## What to work on
In the entries that follow, copy exactly each line from the first through the line with "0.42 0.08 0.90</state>".

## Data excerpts
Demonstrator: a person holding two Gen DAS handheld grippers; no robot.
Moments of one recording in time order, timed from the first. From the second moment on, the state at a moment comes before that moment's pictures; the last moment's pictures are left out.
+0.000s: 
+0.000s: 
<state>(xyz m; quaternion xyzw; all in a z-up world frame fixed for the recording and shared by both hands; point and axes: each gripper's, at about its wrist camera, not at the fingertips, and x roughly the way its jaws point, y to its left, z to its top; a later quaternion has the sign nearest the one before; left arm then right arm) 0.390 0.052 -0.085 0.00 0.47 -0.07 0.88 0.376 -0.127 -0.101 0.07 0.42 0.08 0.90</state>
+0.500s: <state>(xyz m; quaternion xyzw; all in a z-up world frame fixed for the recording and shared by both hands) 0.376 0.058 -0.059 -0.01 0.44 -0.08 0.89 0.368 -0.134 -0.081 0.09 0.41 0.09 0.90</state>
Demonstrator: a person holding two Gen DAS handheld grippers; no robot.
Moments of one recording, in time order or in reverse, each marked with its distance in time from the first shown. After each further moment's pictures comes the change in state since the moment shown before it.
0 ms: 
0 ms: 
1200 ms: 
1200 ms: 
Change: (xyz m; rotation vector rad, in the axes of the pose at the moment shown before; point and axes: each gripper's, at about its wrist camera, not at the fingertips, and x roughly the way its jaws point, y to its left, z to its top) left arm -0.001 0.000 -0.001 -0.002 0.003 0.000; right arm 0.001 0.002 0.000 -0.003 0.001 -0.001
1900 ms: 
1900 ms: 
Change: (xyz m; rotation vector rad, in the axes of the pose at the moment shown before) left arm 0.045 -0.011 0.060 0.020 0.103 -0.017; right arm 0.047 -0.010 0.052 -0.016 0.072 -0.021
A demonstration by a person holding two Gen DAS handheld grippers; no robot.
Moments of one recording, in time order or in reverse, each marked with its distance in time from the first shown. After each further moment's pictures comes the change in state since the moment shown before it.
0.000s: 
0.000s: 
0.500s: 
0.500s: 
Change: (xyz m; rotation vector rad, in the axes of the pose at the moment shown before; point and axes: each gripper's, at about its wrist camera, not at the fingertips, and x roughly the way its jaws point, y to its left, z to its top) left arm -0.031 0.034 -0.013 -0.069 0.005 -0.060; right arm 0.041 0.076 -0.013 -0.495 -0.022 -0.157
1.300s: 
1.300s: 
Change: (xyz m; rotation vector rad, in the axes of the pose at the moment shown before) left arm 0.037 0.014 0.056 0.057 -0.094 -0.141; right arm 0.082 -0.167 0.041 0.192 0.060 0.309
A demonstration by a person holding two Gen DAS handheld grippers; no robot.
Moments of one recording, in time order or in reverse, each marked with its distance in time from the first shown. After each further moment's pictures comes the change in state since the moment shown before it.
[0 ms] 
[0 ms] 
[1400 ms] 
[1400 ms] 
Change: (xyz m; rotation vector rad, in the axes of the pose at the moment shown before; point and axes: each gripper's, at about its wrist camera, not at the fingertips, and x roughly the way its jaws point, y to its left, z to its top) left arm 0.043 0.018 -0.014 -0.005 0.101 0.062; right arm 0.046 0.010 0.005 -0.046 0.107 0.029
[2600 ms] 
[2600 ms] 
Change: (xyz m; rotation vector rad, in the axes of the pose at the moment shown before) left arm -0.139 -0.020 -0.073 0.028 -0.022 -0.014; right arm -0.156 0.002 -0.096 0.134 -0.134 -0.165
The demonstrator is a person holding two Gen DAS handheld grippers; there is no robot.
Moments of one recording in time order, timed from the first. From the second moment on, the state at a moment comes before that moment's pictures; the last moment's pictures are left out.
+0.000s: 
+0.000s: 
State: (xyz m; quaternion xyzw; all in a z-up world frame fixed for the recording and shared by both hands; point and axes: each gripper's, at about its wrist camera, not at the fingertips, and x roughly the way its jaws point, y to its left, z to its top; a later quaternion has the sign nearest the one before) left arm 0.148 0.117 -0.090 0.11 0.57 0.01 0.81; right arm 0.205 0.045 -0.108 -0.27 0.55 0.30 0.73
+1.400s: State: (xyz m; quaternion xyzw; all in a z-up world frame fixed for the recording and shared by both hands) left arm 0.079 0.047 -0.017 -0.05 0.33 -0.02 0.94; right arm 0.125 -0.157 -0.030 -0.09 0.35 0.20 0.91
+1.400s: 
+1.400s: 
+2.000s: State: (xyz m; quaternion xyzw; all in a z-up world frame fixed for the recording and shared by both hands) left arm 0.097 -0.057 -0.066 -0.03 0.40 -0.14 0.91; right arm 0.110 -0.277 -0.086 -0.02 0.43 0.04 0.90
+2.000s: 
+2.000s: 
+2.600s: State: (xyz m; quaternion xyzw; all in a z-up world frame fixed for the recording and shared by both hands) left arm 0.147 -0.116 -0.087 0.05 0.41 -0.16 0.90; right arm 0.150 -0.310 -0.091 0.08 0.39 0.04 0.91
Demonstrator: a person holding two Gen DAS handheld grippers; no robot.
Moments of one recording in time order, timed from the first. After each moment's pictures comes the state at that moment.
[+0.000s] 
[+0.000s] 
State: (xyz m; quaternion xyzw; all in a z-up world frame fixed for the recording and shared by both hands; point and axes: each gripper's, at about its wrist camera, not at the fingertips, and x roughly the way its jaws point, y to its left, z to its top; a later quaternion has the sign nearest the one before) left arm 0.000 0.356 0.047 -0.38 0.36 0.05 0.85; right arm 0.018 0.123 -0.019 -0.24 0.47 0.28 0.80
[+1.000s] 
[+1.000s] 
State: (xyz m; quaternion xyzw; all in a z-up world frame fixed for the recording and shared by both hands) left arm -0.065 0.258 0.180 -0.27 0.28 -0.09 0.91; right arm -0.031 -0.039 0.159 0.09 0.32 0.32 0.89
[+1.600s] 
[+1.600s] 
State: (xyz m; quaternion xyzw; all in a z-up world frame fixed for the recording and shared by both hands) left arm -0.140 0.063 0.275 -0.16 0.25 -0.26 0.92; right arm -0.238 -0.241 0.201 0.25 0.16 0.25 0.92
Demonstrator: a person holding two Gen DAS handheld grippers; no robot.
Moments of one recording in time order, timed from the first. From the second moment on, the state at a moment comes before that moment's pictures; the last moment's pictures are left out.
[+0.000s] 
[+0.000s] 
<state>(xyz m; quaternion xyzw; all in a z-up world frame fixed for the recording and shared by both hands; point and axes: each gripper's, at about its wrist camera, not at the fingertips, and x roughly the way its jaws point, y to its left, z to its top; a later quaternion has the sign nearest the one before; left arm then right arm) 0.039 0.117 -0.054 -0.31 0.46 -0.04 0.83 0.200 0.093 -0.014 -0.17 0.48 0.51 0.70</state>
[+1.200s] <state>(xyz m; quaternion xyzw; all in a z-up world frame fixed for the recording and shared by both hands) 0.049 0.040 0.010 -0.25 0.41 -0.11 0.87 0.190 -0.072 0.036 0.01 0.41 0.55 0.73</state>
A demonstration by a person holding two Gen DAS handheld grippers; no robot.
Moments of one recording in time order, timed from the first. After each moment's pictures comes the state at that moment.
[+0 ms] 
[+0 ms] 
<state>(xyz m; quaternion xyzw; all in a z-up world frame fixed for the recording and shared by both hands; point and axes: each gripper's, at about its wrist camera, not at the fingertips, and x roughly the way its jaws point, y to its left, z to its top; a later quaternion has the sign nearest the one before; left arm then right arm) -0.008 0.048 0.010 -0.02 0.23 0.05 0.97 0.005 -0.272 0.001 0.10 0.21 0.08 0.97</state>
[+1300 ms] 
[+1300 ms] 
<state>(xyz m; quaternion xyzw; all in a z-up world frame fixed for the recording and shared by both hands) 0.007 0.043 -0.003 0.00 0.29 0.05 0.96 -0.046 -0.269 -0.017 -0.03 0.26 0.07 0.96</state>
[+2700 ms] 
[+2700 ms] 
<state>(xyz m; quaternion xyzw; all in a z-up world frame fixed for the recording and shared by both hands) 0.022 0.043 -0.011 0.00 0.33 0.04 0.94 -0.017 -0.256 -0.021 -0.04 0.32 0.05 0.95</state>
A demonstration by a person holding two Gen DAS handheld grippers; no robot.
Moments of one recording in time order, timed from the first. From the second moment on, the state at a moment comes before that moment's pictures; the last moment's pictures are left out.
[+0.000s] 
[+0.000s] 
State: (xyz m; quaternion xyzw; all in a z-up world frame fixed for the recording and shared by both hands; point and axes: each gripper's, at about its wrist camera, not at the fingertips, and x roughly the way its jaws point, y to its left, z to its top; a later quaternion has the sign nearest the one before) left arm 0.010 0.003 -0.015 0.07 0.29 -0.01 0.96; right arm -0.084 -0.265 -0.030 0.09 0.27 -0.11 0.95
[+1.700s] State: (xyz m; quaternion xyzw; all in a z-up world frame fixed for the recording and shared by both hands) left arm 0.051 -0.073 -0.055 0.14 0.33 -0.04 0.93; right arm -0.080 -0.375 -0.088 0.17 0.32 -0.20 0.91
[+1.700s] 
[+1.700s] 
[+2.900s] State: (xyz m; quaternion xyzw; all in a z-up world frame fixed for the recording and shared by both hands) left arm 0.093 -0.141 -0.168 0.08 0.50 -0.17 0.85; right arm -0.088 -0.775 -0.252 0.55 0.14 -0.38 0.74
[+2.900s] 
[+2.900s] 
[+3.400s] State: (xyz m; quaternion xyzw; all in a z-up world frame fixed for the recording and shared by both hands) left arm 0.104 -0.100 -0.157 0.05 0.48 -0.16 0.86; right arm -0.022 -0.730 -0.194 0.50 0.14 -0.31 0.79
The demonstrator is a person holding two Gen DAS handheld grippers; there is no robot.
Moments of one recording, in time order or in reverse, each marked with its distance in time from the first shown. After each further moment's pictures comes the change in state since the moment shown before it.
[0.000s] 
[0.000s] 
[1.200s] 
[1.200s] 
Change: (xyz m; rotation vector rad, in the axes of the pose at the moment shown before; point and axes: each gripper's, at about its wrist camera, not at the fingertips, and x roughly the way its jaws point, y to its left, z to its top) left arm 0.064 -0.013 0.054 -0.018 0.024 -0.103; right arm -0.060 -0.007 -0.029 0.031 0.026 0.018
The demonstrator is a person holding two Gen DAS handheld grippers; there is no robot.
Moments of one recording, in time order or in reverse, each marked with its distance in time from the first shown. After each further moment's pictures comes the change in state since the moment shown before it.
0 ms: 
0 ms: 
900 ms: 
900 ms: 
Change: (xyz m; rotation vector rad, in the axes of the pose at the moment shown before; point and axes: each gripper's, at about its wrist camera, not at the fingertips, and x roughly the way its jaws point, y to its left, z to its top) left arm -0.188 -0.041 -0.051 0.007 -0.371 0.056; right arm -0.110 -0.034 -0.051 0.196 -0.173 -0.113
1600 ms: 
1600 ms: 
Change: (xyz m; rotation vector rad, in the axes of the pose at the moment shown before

## Reply to the task
Demonstrator: a person holding two Gen DAS handheld grippers; no robot.
Moments of one recording in time order, timed from the first. From the second moment on, the state at a moment comes before that moment's pictures; the last moment's pictures are left out.
+0.000s: 
+0.000s: 
<state>(xyz m; quaternion xyzw; all in a z-up world frame fixed for the recording and shared by both hands; point and axes: each gripper's, at about its wrist camera, not at the fingertips, and x roughly the way its jaws point, y to its left, z to its top; a later quaternion has the sign nearest the one before; left arm then right arm) 0.390 0.052 -0.085 0.00 0.47 -0.07 0.88 0.376 -0.127 -0.101 0.07 0.42 0.08 0.90</state>

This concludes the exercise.